# Problem
Among the lines below, a stretch begins at the one with "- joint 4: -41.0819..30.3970" and ends at the one with "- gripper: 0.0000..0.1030". Repeat that stretch exactly, ends included.

(Data excerpts)
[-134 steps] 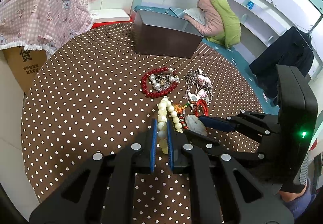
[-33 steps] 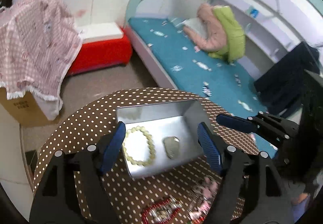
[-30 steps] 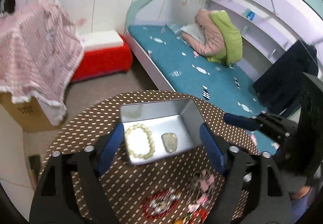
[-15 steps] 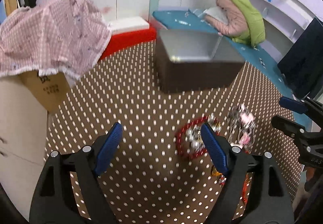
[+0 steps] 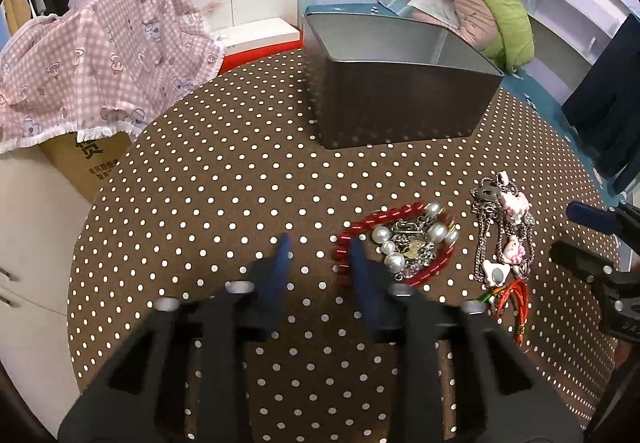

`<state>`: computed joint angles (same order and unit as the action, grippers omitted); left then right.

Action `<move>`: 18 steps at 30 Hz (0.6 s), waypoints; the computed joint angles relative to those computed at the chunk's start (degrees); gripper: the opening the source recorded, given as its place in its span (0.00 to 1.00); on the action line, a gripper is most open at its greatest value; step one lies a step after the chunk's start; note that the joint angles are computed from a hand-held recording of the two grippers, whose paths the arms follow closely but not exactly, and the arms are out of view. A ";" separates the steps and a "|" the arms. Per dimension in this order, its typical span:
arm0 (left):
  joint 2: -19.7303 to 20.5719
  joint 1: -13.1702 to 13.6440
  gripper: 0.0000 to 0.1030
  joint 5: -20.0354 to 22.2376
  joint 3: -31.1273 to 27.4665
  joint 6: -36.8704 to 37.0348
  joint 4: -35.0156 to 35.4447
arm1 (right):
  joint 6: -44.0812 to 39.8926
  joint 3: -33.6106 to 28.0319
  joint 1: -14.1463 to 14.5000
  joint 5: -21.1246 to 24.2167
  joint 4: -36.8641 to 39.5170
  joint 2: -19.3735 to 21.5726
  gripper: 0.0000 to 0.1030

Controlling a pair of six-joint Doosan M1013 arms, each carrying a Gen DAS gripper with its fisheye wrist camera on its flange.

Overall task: Organize jewelry
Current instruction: 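Grasp the red bead bracelet with the left gripper while the right grasps the pink charm chain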

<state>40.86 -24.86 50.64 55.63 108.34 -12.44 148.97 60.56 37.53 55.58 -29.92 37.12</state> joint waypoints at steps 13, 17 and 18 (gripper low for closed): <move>-2.31 3.01 0.08 -0.08 1.57 10.17 -18.28 | -1.44 -2.19 -0.04 -2.42 -0.96 1.38 0.52; -3.56 3.59 0.08 0.16 2.22 13.87 -22.83 | -3.46 -4.33 -0.27 -1.52 -1.10 2.68 0.38; -3.71 3.74 0.08 0.52 2.32 14.46 -23.56 | -3.77 -4.76 -0.30 -1.14 -1.26 2.95 0.37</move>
<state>37.15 -21.12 51.16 57.95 122.79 -36.01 145.20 55.81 37.23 54.44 -31.18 40.08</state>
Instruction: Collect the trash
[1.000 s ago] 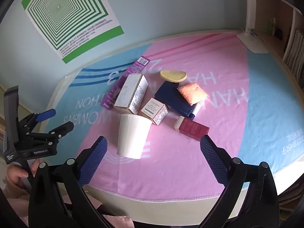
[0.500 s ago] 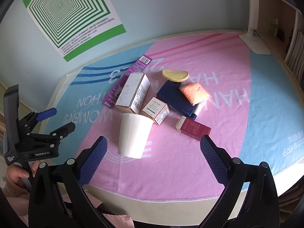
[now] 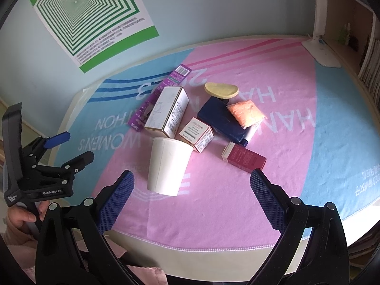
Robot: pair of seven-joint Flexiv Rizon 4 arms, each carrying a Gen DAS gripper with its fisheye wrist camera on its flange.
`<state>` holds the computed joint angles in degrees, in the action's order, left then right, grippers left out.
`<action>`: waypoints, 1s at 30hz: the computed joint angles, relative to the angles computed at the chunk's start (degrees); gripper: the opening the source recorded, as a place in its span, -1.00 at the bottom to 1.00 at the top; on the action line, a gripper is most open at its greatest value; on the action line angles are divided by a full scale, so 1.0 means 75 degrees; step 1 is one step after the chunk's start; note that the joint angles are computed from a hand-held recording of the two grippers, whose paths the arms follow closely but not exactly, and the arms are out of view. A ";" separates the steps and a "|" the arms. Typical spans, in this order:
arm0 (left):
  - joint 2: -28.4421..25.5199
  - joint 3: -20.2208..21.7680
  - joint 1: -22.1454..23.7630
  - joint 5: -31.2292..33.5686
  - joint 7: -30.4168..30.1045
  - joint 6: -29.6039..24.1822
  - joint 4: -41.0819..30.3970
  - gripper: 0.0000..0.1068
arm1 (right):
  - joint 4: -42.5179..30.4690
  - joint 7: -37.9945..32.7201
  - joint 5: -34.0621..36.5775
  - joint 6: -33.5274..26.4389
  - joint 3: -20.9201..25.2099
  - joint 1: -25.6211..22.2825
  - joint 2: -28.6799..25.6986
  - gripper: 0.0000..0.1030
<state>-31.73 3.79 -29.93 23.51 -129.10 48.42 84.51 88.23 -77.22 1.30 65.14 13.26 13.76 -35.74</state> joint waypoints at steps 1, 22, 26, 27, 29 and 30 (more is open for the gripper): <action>0.0000 0.0003 -0.0004 0.0006 -0.0005 -0.0010 -0.0005 0.81 | -0.0003 -0.0005 -0.0004 -0.0004 0.0000 0.0004 0.0000 0.89; -0.0027 -0.0013 -0.0009 0.0021 0.0048 -0.0017 -0.0002 0.81 | -0.0102 -0.0050 -0.0023 -0.0120 -0.0032 0.0028 -0.0028 0.88; -0.0022 -0.0011 -0.0008 0.0008 0.0052 -0.0026 0.0006 0.81 | -0.0111 -0.0060 -0.0020 -0.0132 -0.0028 0.0026 -0.0032 0.89; -0.0024 -0.0017 -0.0002 -0.0005 0.0055 -0.0021 0.0011 0.81 | -0.0114 -0.0062 -0.0025 -0.0135 -0.0030 0.0032 -0.0034 0.89; -0.0031 -0.0018 -0.0001 -0.0013 0.0052 -0.0018 0.0010 0.81 | -0.0113 -0.0068 -0.0034 -0.0140 -0.0035 0.0037 -0.0036 0.89; -0.0031 -0.0021 0.0002 -0.0021 0.0057 -0.0012 0.0014 0.81 | -0.0114 -0.0072 -0.0039 -0.0142 -0.0038 0.0039 -0.0039 0.89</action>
<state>-31.97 3.63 -29.92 23.36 -128.67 48.33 84.61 87.38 -77.76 1.00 64.07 12.97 14.05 -36.03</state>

# Exercise result
  - joint 4: -41.0819..30.3970
  - gripper: 0.0000..0.1068
arm1 (right):
  - joint 4: -42.5179..30.4690
  - joint 7: -37.9945..32.7201
  - joint 5: -34.0621..36.5775
  - joint 6: -33.5274..26.4389
  - joint 3: -20.9201..25.2099
  - joint 1: -25.6211..22.2825
  - joint 2: -28.6799..25.6986
  - gripper: 0.0000..0.1030

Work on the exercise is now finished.